Search code examples
halide

Why does the last func in a series start with halide_copy_to_host, and how to remove it


I have a program that creates a gradient image. If I compile this for my GPU and look at the output of the compile_to_lowered_stmnt I see it starts with (after the produce statement) a halide_copy_to_host and then starts the outer loop. If I nest functions, the halide_copy_to_host is at the same position, but then for the outermost func. Note I do nothing with scheduling. I'd like to understand why it is at that location.

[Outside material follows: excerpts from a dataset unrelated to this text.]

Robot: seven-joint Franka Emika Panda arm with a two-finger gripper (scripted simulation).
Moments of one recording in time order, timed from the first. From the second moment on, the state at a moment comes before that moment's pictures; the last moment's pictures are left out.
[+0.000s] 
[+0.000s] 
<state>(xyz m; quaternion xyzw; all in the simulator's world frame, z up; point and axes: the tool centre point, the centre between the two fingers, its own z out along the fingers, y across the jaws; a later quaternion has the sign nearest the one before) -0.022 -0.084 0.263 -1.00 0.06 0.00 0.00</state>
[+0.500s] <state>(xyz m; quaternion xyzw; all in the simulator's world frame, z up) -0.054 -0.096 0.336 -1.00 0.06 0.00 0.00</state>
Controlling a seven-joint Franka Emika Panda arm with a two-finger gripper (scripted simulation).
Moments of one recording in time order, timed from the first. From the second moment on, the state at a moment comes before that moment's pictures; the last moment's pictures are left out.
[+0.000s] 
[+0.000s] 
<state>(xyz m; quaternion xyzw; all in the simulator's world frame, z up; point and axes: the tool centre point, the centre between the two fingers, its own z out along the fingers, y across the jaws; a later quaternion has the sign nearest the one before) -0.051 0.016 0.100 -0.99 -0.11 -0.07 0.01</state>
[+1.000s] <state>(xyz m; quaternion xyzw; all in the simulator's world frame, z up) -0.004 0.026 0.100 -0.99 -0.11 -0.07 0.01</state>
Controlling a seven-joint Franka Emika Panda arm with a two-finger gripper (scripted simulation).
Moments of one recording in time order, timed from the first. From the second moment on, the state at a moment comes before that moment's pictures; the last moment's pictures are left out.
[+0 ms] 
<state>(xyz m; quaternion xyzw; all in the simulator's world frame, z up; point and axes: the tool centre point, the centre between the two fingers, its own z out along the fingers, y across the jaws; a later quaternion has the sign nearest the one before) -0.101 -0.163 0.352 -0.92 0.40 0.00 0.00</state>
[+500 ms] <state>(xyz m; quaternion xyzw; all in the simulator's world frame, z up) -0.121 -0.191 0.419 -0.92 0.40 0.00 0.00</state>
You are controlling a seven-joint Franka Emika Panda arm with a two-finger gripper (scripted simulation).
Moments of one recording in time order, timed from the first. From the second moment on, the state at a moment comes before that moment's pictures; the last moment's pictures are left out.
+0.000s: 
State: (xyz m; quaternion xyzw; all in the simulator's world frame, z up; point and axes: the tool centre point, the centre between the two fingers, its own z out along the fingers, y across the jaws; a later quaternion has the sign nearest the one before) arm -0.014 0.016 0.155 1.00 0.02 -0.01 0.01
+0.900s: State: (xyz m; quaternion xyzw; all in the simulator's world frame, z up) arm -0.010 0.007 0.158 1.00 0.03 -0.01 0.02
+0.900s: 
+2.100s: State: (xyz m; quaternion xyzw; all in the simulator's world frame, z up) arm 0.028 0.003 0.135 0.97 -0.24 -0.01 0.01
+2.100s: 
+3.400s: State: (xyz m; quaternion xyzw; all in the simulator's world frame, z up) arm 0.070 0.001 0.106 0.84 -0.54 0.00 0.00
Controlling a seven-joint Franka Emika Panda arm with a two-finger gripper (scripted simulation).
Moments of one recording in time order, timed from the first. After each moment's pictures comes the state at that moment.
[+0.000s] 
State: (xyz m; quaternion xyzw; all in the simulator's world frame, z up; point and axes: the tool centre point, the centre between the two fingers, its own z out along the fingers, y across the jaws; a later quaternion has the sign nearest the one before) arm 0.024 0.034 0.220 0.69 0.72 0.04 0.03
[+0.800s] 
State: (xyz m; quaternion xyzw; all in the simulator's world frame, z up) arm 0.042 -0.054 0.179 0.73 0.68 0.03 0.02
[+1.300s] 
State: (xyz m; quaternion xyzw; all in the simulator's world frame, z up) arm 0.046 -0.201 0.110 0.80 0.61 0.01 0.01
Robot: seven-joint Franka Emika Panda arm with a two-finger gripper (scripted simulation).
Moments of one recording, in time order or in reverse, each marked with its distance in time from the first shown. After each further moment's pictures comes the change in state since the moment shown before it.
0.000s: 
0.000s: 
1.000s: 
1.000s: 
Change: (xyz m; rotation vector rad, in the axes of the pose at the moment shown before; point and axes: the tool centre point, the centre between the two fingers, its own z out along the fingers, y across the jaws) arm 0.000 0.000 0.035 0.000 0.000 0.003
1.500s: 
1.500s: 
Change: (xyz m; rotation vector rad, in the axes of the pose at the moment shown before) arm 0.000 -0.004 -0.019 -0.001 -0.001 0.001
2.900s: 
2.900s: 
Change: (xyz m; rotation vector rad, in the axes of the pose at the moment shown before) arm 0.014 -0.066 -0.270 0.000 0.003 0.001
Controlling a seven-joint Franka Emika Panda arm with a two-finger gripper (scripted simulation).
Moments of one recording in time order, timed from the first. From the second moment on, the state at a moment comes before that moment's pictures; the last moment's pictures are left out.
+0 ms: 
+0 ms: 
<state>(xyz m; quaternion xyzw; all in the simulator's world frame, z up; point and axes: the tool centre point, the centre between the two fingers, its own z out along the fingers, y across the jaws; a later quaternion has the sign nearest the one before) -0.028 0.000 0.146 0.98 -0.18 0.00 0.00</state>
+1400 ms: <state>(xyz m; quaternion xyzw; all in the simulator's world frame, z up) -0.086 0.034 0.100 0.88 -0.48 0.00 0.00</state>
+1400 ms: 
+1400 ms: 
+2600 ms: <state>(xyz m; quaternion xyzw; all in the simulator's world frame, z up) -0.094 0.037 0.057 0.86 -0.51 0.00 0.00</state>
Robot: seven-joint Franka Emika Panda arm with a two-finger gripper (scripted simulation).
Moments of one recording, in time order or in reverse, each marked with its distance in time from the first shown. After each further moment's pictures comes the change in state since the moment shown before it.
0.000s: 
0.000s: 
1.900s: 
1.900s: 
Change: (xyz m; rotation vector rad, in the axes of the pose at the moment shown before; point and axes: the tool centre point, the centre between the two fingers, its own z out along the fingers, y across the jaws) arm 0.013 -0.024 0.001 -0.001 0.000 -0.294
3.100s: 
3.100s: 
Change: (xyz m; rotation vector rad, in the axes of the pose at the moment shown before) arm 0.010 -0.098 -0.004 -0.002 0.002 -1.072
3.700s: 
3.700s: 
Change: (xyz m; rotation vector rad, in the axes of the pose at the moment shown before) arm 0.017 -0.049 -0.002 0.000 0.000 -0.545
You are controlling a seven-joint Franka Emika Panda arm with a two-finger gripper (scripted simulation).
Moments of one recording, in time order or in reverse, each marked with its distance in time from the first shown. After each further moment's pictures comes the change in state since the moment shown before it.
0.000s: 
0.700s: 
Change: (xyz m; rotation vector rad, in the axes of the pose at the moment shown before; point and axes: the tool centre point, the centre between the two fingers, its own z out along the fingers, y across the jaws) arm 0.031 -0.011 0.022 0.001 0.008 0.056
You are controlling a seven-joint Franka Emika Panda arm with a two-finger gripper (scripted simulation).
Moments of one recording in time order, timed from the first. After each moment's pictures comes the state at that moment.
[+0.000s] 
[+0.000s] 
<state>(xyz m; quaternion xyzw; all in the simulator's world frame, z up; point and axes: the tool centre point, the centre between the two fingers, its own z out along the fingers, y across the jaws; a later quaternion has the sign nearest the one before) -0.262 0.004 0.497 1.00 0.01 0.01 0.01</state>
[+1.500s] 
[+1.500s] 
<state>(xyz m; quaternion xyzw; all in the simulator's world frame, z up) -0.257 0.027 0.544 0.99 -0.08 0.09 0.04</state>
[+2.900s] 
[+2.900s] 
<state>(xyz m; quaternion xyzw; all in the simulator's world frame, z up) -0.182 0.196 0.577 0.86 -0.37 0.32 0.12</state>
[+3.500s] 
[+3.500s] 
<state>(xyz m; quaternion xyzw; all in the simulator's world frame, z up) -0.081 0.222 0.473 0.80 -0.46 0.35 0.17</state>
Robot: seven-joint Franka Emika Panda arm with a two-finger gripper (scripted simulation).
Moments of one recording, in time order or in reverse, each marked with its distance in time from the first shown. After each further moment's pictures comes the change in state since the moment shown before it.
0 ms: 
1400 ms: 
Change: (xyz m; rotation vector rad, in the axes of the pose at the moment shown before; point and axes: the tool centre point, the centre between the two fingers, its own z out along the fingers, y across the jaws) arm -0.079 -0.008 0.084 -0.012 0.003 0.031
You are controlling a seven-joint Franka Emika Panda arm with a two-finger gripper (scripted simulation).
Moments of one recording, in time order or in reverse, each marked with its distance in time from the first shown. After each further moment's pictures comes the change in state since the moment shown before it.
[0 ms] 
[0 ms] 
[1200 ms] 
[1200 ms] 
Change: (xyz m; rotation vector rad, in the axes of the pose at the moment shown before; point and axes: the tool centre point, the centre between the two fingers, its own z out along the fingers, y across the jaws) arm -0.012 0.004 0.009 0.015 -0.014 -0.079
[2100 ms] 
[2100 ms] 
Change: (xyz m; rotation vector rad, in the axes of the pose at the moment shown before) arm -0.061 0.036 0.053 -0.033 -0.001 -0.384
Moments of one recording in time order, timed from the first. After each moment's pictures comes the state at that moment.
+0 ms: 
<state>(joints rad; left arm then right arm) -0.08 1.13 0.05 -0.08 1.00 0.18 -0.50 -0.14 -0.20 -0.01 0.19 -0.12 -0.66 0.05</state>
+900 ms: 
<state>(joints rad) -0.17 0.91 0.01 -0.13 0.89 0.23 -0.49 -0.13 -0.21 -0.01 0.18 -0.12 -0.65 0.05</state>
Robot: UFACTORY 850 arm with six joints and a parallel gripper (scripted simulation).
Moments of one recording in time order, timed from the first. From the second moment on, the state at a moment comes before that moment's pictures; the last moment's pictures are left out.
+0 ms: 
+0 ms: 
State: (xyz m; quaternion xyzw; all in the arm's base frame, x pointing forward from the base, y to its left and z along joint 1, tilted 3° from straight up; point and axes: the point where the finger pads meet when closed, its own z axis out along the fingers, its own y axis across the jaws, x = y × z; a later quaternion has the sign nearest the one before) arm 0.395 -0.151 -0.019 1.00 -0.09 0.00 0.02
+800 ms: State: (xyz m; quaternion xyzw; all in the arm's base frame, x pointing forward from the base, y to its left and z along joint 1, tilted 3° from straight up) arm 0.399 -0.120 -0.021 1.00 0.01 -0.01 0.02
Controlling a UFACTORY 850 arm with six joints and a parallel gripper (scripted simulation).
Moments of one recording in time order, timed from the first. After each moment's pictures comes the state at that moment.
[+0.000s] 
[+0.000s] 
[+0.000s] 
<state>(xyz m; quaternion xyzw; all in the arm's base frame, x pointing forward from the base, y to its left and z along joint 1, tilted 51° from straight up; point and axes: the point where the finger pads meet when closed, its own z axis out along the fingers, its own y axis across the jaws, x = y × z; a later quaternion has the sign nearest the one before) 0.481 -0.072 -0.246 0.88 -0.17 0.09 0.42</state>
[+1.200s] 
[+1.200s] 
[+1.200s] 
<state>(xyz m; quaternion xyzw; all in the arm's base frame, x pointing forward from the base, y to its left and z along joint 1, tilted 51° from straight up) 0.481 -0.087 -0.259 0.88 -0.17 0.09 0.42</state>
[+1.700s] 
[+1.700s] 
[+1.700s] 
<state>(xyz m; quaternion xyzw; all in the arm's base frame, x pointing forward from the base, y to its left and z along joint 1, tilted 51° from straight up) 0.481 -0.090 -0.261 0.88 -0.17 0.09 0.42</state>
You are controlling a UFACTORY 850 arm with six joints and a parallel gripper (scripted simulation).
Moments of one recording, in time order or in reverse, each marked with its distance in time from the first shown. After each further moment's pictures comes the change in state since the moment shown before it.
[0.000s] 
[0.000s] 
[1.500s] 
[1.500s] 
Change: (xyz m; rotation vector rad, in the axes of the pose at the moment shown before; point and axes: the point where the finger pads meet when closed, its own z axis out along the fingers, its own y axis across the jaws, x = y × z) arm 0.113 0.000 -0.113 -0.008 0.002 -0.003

I expect it to be at the end of the program, to copy the result back to the host, not just before the calculations have finished. And if I want the result to stay on the GPU (e.g. output to screen) the algorithm should run faster without the copy. Is there a way to "remove" the halide_copy_to_host?


Solution

  • The copy_to_host is probably there in case the output buffer is dirty on the GPU. If it is, and we didn't copy to host, then you'd have a buffer dirty on CPU and GPU, which is impossible to reconcile without tracking which parts of the buffer are dirty on each GPU vs CPU.

    However, copy_to_host is a no-op if the dev_dirty flag is set to false, so it shouldn't actually be doing anything in your case. I think it's likely that no copies are happening. If you enable the -debug target flag you can check for yourself.

    Halide doesn't do a copy_to_host after GPU compute in case you want the result to stay on the GPU, for the reasons you say.